Dynamic range. Arri35 with 17 stops is bigger than Venice 2 with 15, and RED Komodo at 16.5. Now RED claims 17 for the latest Raptor XL. That required bigger resolution of the ADC, and then you should keep some of those bits. Arri needed a spec to stay in the top spot for camera technology.

If you feel strongly enough, I can reach out to Art Adams, who did a lot of the testing of the camera pre-launch. He’s unlikely to get into the internal considerations, but may have thoughts on where this 13th bit may actually make a meaningful difference.

On the question of RAW vs debayered (whether ARRIRAW or other camera flavor), there are two considerations:

Greater color detail that may not be perceived visually, but observed in algorithms, particularly in the noisy blue or red channels. However, as has been observed, I don’t know if this still as relevant with todays camera, high bit depth and better keying algorithms. That you guys here aren’t asking for it, seems to indicate that this is a hold-over from a different generation of cameras.

The more relevant path would be if you processed the RAW different for the key pass and the color pass. You might recover some highlights, or may debayer with more saturation or color balance towards red/blue that makes a meaningful difference. It would color separation that doesn’t exist in the colorpass.

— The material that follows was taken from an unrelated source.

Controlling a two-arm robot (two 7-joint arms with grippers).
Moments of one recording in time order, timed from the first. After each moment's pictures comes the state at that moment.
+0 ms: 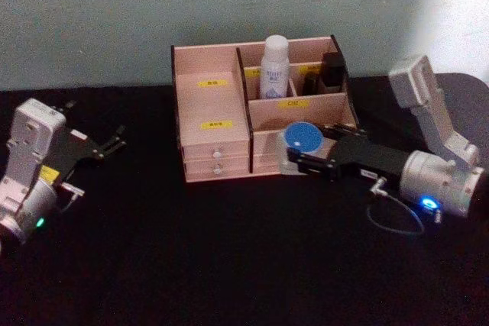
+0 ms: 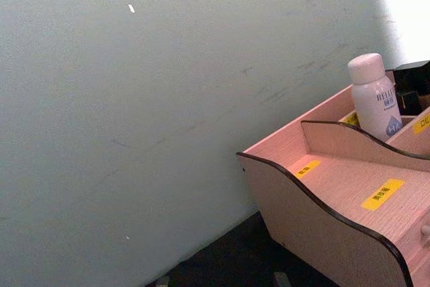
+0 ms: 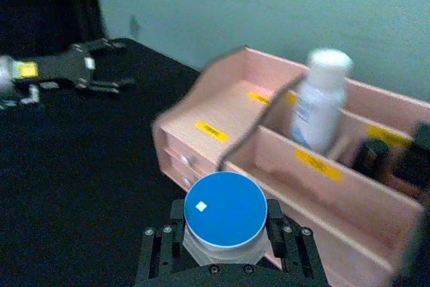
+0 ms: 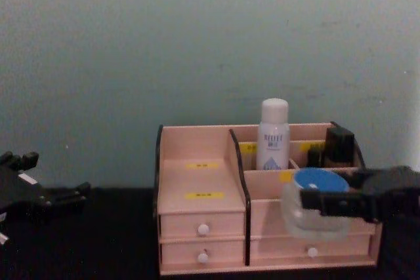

I’ve had cases where going in and editing RED highlight roll-off made a difference.

And it’s not uncommon to run the key inputs separate. So doing a separate debayer, while possibly more extreme, if it saves an important/difficult shot, could certainly be a consideration.

It’s mostly about grade. It’s amazing how much detail you can bring out of what looks like an overexposed sky that looks completely white only to reveal a whole lot of cloud detail. Great to have that dynamic range in VFX for when you are doing sky replacements too. You can bring the exposure right down to get nice edges on things like trees. Keying is definitely better as well but not the reason for it.